**SUPPLIED RECORDS:**
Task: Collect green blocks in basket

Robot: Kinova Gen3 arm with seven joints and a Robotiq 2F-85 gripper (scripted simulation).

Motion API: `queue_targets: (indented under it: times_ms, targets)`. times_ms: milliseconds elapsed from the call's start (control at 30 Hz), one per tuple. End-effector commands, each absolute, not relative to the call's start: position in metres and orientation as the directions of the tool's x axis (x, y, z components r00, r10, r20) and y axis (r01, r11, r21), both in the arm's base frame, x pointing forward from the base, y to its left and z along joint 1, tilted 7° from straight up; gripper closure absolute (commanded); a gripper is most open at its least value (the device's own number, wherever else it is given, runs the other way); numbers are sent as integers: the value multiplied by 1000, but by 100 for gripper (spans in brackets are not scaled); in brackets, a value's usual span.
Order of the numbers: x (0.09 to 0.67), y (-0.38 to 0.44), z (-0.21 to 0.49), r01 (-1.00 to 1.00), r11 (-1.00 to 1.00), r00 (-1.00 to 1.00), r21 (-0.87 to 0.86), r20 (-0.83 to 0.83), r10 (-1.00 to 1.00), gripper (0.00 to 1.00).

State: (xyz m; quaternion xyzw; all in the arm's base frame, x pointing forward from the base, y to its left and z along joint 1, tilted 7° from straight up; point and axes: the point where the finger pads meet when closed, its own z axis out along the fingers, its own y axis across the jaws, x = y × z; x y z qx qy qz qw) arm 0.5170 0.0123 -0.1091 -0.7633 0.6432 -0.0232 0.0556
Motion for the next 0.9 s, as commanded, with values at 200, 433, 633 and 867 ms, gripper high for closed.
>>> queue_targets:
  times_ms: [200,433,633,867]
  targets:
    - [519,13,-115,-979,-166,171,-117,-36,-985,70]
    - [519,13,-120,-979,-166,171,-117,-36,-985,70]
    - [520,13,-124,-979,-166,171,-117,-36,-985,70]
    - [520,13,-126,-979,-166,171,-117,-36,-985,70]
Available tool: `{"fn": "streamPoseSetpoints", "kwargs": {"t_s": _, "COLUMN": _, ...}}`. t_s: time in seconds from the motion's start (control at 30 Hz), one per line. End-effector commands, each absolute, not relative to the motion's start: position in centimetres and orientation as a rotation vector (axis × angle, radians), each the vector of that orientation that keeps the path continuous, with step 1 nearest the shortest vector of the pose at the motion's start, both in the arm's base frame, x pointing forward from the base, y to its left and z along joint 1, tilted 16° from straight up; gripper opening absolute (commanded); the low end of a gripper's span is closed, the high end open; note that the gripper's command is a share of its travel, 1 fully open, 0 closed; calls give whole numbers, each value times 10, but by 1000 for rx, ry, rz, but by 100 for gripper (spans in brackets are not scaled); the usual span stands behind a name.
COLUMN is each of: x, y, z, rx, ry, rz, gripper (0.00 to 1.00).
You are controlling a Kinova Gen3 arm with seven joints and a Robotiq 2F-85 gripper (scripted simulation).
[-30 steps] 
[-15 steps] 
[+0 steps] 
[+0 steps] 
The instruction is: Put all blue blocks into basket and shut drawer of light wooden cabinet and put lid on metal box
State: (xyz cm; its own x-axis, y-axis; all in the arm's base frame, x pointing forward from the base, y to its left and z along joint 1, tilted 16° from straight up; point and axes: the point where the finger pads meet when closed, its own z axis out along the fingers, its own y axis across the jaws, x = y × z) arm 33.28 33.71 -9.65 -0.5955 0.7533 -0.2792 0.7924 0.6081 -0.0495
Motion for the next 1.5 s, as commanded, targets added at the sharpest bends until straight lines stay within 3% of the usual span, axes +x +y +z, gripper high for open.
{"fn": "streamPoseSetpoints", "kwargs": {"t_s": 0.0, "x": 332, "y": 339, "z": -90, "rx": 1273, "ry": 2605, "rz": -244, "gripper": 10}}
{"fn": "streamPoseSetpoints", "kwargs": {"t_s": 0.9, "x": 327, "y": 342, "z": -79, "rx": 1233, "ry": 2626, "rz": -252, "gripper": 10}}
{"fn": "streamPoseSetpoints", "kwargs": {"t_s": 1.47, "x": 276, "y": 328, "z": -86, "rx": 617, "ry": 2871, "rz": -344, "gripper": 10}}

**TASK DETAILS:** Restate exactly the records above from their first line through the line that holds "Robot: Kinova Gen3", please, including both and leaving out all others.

**RESULT OF THE EXERCISE:**
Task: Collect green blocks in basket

Robot: Kinova Gen3 arm with seven joints and a Robotiq 2F-85 gripper (scripted simulation).

The output above is the complete answer.